==== Extracted data
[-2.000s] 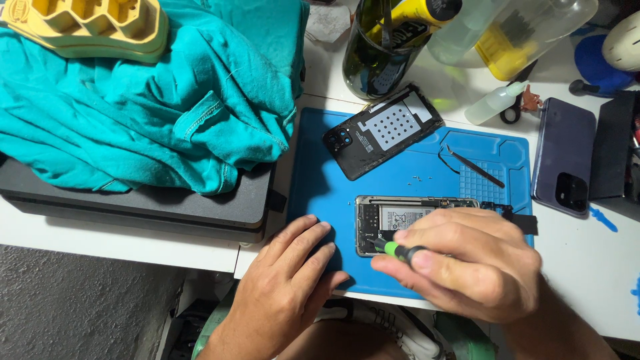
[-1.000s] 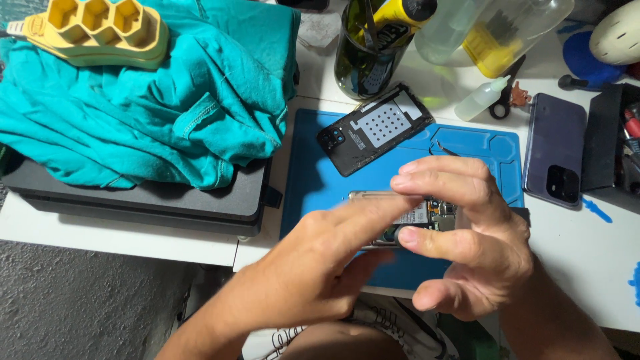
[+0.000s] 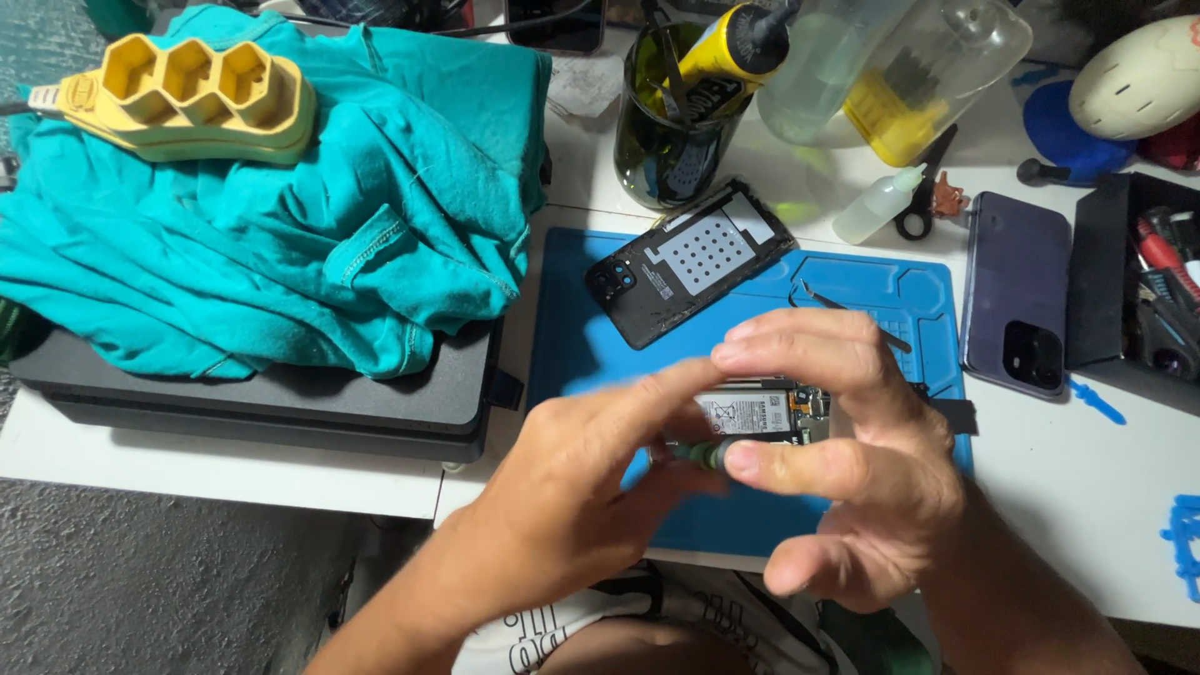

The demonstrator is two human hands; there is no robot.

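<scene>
My left hand [image 3: 591,469] and my right hand [image 3: 853,459] are raised over an opened smartphone [image 3: 750,411], whose battery and board show between them. A small screwdriver [image 3: 698,454] with a green and dark handle lies between the hands; its tip is hidden. Its handle end meets a fingertip of my right hand, while the left fingers are blurred around its other end, so which hand holds it is unclear. Behind them a detached phone back cover [image 3: 692,262] rests inner side up on the blue repair mat [image 3: 581,366], and tweezers [image 3: 853,314] lie at the right.
Left, a teal cloth [image 3: 422,187] and yellow power socket [image 3: 197,98] sit on a dark flat device [image 3: 375,403]. Behind the mat are a glass jar [image 3: 670,141] with a glue tube and a small bottle [image 3: 877,206]. A purple phone [image 3: 1015,291] and a black tool box [image 3: 1125,272] stand right.
Two seconds ago my right hand held the screwdriver down on the opened phone and my left hand rested at the mat's edge. Both hands have since lifted and come together over the phone.
</scene>
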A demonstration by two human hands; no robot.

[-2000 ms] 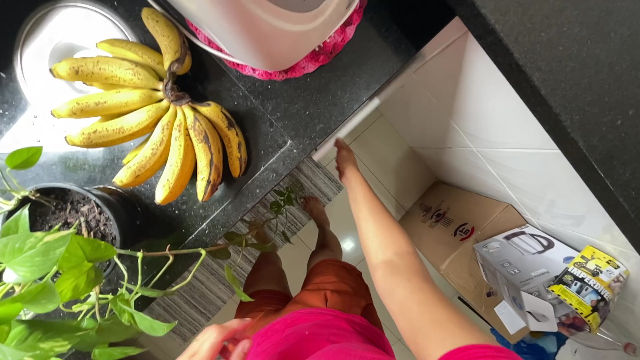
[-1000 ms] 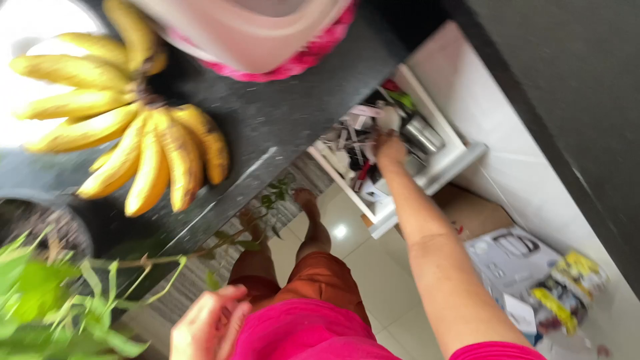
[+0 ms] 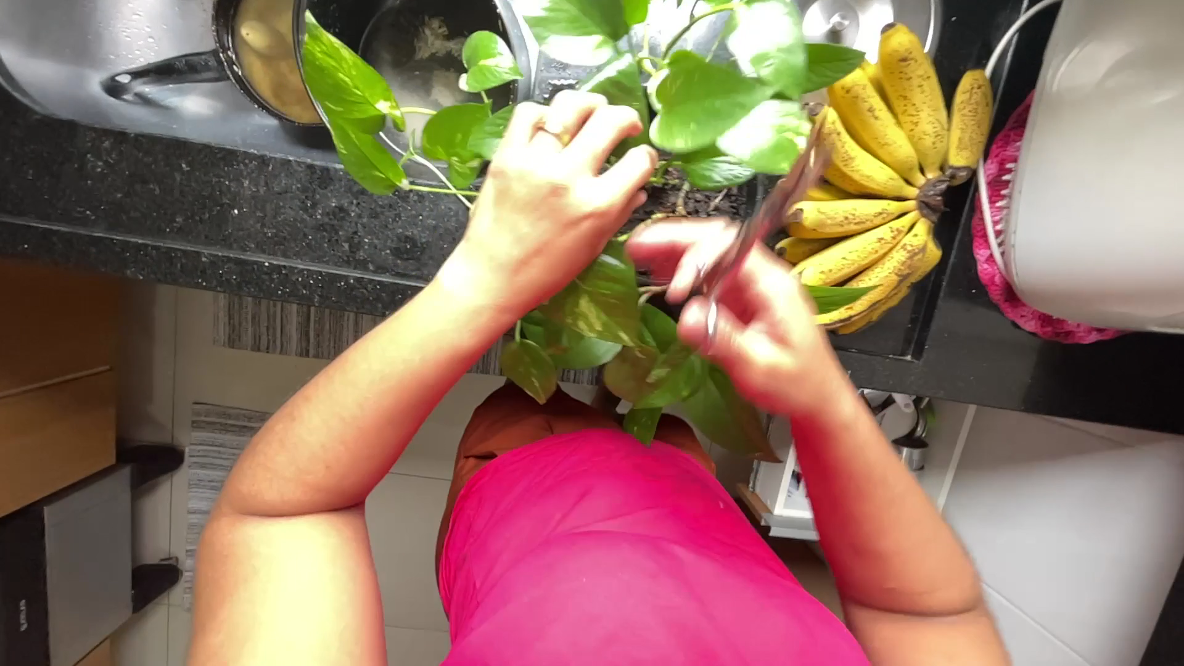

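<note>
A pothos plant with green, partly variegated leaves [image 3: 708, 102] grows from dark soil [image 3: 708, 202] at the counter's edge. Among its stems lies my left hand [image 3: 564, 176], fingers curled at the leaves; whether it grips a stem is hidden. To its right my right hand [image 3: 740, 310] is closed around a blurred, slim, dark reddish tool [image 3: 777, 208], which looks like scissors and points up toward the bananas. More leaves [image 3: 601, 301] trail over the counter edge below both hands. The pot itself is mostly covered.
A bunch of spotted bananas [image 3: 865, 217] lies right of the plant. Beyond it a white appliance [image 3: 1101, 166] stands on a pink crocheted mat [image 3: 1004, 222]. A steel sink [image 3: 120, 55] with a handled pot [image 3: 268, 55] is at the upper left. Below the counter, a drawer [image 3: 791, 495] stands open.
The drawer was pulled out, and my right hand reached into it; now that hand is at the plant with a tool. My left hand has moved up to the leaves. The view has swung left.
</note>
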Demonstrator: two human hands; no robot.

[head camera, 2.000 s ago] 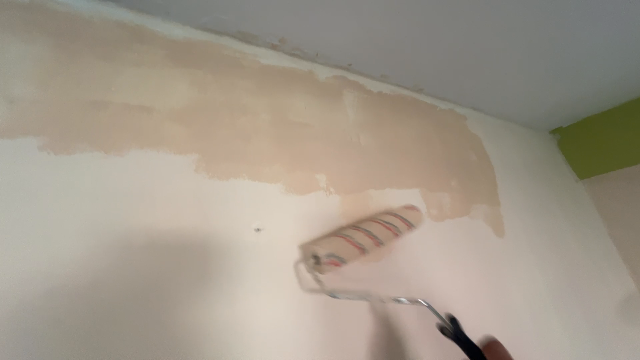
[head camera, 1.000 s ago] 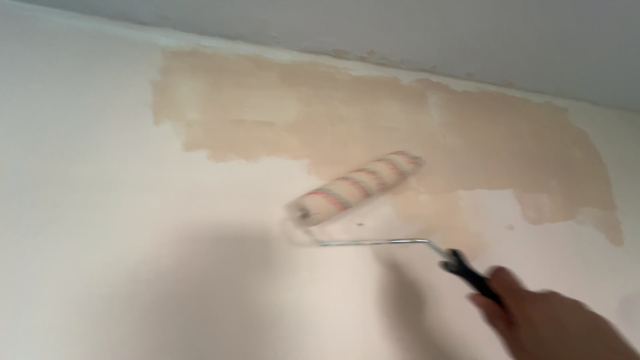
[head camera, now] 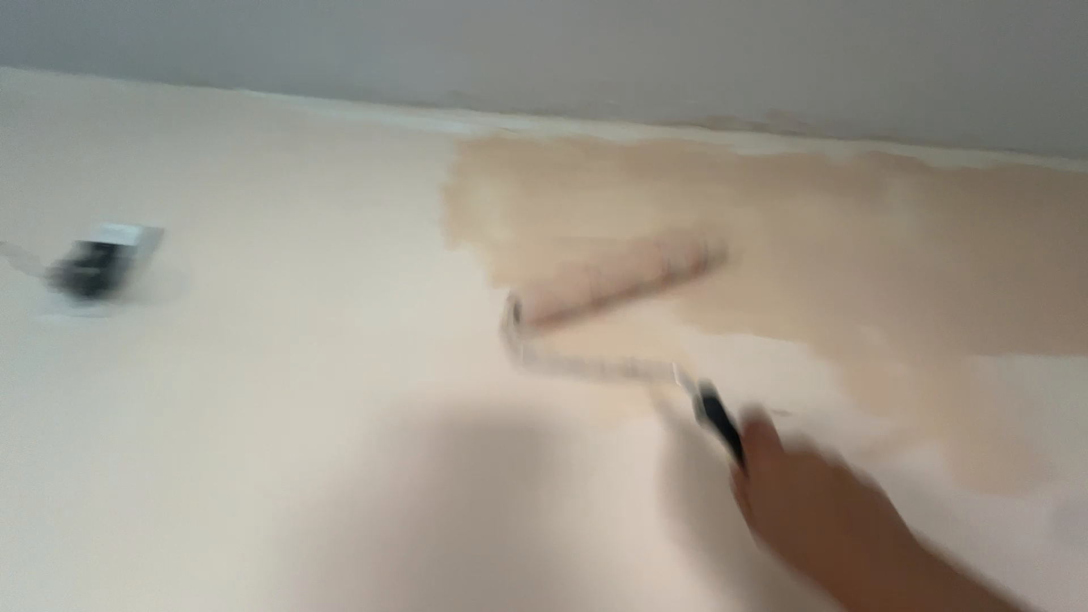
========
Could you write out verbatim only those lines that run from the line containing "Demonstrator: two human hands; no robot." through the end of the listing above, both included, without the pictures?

* **Solution to this task**
Demonstrator: two human hands; no robot.

[head camera, 2.000 s ago] 
[head camera, 1.000 s ago] 
[head camera, now] 

Nothing else is required to complete the exercise.